Он часто думал о жене и скучал по общению с Карли — дружба была краеугольным камнем их счастливого брака. В глубине души Алекс знал — ему снова хочется этого. Он был одинок, пусть и не любил это признавать. Много месяцев после похорон он решительно не мог представить себе отношений с другой женщиной, не говоря уже о новой любви. Даже через год он гнал от себя подобные мысли — боль была слишком сильна, память слишком свежа, но несколько месяцев назад он возил детей в аквариум, и, когда они стояли у бассейна с акулами, Алекс заговорил с красивой женщиной, стоявшей рядом. Она тоже не носила обручального кольца и пришла с детьми. Малыши оказались ровесниками Джоша и Кристен, и пока вся четверка бродила вдоль стеклянной стенки резервуара, показывая пальчиками на акул, женщина засмеялась над шуткой Алекса и вдруг показалась ему привлекательной, живо напомнив о том, что когда-то у него было. Разговор вскоре сошел на нет, и они разошлись, но, выходя, Алекс увидел, что новая знакомая машет ему на прощание. Ему остро захотелось подбежать и попросить номер телефона, однако он остался стоять, глядя, как ее машина выезжает с парковки. Больше он эту женщину не видел.

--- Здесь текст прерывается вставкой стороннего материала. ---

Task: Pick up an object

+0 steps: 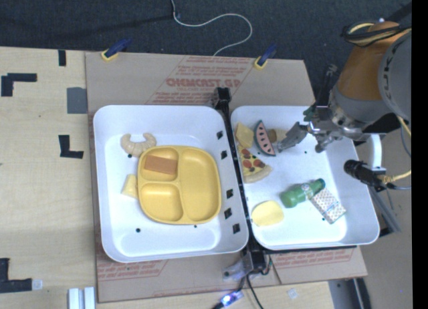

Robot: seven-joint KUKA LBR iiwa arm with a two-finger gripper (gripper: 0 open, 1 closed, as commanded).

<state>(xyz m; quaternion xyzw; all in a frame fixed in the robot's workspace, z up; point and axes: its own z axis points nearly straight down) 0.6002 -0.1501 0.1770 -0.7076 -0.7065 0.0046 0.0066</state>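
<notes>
Dark blue carpet and a pale wooden bench [40,187] frame a sheet of brown cardboard [194,80] bearing two shallow white bins. At right, the grey arm with its orange band [364,67] holds its two-finger gripper [306,139] over the upper part of the right-hand white bin [358,224], fingers spread apart and pinching nothing. Below it lie a green plastic bottle [301,192], a pale yellow rounded block [267,213], a speckled white packet [328,204], a toy pizza slice [253,164] and a toy watermelon wedge [265,137]. The left-hand white bin [114,234] carries a yellow compartment tray [190,190] with a tan toast slice [160,164] in its upper-left compartment, and a beige croissant [137,143] just beside the tray.
</notes>
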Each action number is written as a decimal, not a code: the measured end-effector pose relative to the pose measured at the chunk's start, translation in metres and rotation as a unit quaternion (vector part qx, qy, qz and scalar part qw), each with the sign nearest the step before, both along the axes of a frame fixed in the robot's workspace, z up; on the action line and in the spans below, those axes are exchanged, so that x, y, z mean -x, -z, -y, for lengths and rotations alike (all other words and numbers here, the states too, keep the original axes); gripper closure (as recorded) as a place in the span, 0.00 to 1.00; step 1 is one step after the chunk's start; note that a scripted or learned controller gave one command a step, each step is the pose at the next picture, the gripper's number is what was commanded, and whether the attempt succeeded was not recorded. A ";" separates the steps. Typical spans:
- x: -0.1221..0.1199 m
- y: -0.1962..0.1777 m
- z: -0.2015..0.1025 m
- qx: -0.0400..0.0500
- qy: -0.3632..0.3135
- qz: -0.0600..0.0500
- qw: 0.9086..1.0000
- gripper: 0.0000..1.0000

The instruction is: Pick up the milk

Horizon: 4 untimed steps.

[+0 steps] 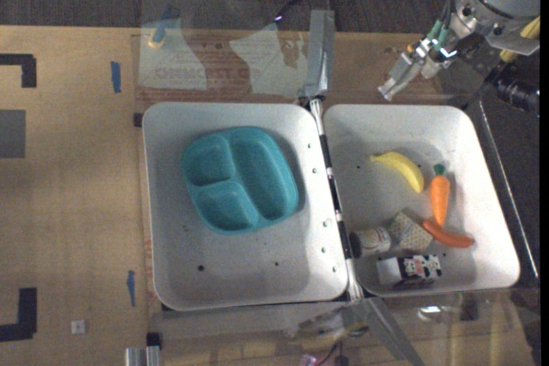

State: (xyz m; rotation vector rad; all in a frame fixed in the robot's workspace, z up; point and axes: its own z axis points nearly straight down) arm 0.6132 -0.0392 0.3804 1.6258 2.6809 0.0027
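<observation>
The milk (412,267) is a small carton with a black-and-white cow print, lying on its side near the front edge of the right bin (480,141). My gripper (396,83) hangs above the bench just beyond that bin's far left corner, well away from the milk and holding nothing that I can see. The grey arm with its orange band comes in from the top right.
The right bin also holds a banana (400,170), a carrot (439,196), a second orange piece (448,237), a small can (371,242) and a tan patterned packet (407,229) right behind the milk. A teal divided plate (241,179) lies in the left bin (163,210).
</observation>
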 end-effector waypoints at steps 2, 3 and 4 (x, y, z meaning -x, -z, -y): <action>0.103 0.186 0.033 -0.001 0.028 -0.003 1.000 0.00; 0.082 0.275 0.064 -0.001 -0.068 -0.003 0.998 0.00; 0.014 0.195 0.001 -0.001 0.052 -0.001 0.999 0.00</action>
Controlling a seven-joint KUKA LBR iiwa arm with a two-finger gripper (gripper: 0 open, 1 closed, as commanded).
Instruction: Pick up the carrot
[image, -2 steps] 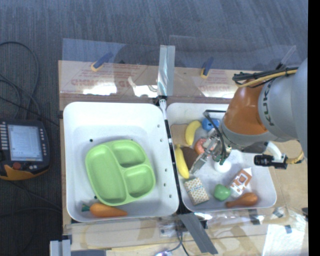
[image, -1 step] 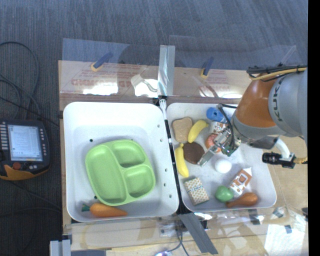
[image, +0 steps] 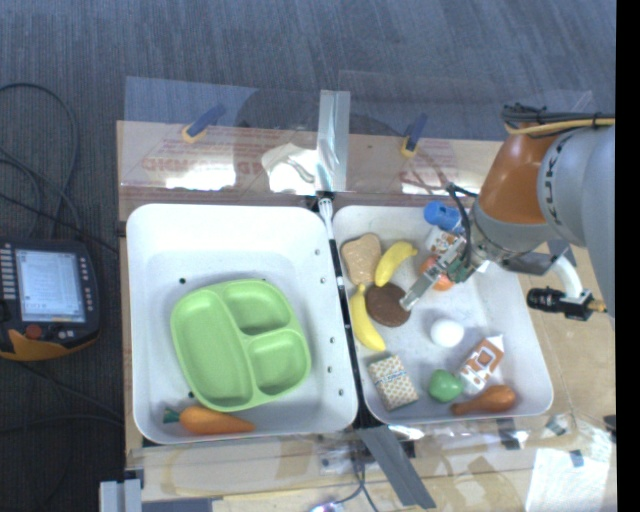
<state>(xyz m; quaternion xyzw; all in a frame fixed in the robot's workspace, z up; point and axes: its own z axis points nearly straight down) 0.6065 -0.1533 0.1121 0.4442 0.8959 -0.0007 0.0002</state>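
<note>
Looking down on the table, we see two white bins side by side. The carrot lies in the left bin, down at its 6 o'clock edge, stretched lengthwise along the front wall with its green stub pointing toward 9 o'clock. It sits just beside the lower rim of the green divided plate, which takes up the middle of that bin.

The arm comes in from 3 o'clock, its orange band above the wrist, and reaches over the right bin. The claw hangs well apart from the carrot, above the right bin's centre, right at the edge of a brown round cookie-like piece. We cannot tell whether its fingers are spread or pressed together, and we see nothing gripped in them.

Around the claw in the right bin we find a slice of bread toward 11 o'clock, a yellow banana beside it, and a second yellow piece along the divider at 9 o'clock. A white egg rests at 4 o'clock from the claw. Along the 6 o'clock side sit a patterned cube, a green round item, a small carton and an orange-brown sausage shape. A handheld pendant lies off the table at 9 o'clock.
</note>
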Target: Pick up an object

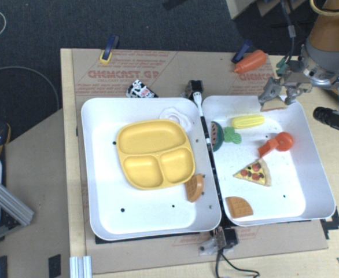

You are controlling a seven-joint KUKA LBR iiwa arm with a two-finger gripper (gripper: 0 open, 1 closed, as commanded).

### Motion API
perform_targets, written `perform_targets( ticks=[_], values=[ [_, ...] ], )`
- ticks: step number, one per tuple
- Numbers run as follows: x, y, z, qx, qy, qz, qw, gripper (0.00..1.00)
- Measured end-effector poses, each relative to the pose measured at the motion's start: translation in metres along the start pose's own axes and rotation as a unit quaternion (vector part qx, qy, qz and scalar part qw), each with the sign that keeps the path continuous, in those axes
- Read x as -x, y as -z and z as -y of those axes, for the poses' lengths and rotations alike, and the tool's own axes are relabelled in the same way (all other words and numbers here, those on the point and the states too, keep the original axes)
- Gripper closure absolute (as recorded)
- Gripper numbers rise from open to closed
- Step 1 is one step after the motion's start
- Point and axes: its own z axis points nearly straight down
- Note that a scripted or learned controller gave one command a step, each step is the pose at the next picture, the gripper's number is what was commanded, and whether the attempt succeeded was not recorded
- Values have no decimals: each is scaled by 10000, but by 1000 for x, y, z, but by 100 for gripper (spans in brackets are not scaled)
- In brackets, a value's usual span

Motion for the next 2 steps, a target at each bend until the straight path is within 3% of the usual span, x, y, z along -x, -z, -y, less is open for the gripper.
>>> perform_targets(
  ticks=[2],
  values=[
    [-105, 10, 18, -7, 1, -3, 10000, 100]
  ],
)
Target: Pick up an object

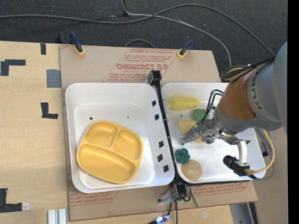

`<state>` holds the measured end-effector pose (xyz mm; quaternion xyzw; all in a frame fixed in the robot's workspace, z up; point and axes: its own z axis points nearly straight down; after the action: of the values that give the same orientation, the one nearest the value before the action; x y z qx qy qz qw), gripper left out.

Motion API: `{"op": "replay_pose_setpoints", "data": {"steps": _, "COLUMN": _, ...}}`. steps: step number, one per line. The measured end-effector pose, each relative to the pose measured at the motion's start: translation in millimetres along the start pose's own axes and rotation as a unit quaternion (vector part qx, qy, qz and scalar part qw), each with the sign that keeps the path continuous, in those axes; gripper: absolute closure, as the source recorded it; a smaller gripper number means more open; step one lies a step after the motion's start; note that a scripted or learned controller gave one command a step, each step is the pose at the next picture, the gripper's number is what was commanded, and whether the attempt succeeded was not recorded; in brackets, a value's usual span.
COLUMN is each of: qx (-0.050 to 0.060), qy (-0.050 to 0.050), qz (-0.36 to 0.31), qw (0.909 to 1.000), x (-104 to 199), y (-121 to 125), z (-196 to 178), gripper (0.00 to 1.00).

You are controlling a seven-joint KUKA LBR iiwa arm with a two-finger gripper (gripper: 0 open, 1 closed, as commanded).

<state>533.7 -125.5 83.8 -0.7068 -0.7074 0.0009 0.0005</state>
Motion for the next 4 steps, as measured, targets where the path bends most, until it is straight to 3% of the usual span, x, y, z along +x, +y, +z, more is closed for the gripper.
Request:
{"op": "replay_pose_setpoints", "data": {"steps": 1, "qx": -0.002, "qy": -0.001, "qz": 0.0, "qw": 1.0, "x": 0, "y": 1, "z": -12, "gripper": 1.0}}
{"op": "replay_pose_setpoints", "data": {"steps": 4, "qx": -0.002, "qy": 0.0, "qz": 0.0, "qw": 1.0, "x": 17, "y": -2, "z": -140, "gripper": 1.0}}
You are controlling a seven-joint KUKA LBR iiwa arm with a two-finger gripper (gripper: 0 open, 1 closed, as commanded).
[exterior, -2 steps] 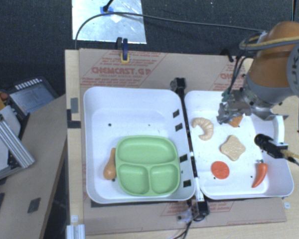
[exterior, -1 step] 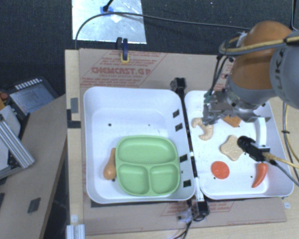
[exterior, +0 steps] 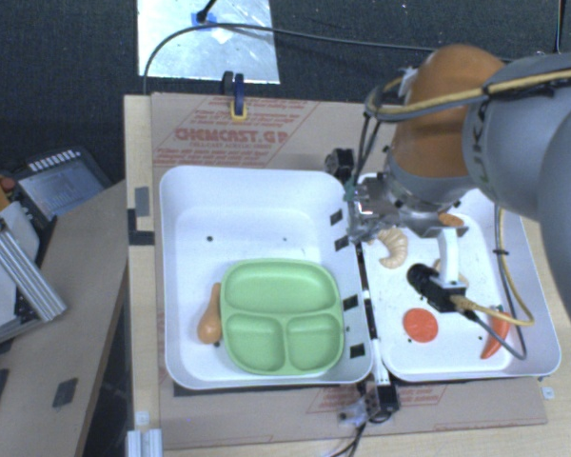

Он думал, что вечером на него нахлынет сожаление и он станет упрекать себя за нерешительность, но ничего такого не случилось. Собственное поведение не казалось ему неправильным, оно выглядело… нормальным. Не попыткой самоутвердиться, не опьянением перспективами, а просто нормальным, и Алекс понял, что начинает приходить в себя. Он не был готов посвятить себя холостой жизни. Если больше не сложится, — значит, судьба. А если сложится? Алекс рассудил, что разберется, когда кто-нибудь появится, и готов был ждать, пока не встретит ту, которая вернет радость в его жизнь и будет любить его детей не меньше, чем он. Однако Алекс сознавал, что шансы найти такую женщину в Саутпорте ничтожны — городок слишком мал. Практически все, кого он знал, были либо замужем, либо на пенсии, либо ходили в местную школу. Не так много было кругом одиноких женщин и еще меньше тех, кто согласился бы пойти за вдовца с детьми, а другие варианты отпадали. Может, он и тяготится одиночеством, может, ему и не хватает общения, но детьми он жертвовать не станет — и без того они достаточно натерпелись. Сын и дочь всегда будут его главной заботой.